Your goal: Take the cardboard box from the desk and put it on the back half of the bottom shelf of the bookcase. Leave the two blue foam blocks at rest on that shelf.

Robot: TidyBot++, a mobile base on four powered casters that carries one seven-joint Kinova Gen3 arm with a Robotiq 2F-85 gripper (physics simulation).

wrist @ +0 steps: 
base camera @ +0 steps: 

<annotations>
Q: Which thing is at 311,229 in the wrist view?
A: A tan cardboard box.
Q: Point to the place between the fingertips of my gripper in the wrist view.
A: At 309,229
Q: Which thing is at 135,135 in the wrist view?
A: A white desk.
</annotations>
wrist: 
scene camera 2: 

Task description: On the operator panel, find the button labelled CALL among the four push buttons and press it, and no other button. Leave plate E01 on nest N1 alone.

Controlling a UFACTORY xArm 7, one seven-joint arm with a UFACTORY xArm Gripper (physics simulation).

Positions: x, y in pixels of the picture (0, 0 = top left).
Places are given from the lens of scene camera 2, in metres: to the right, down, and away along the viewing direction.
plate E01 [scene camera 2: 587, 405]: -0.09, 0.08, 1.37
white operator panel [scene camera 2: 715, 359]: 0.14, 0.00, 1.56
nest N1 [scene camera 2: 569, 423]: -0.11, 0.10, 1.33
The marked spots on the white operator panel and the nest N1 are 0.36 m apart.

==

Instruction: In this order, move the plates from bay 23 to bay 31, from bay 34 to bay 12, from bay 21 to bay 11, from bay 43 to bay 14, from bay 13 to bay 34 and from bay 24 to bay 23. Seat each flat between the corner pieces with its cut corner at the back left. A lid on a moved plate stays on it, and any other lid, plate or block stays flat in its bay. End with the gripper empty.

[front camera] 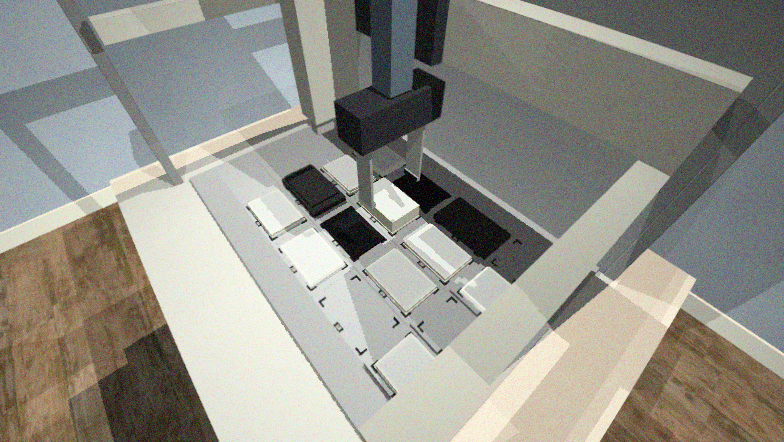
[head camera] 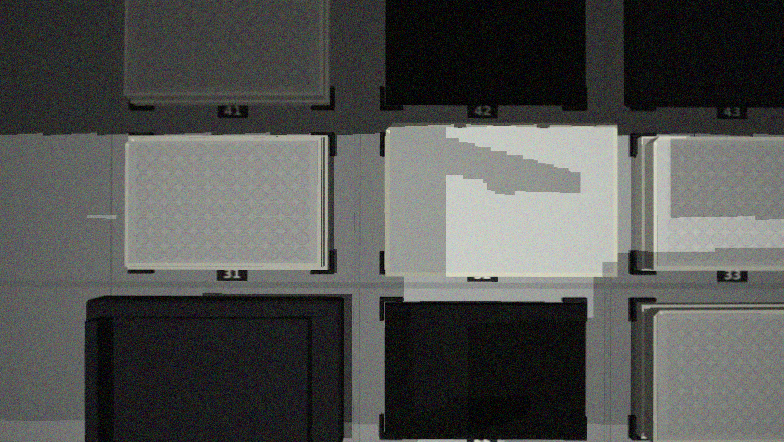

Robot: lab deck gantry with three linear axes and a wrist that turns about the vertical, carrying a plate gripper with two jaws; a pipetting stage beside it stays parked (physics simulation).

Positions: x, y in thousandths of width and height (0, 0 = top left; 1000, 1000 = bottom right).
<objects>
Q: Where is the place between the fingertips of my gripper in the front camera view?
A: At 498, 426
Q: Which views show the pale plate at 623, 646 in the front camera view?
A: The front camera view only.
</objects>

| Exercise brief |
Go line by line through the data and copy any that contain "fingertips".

| Output |
Q: Point to the place between the fingertips of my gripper in the wrist view.
Q: Where is the place between the fingertips of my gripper in the front camera view?

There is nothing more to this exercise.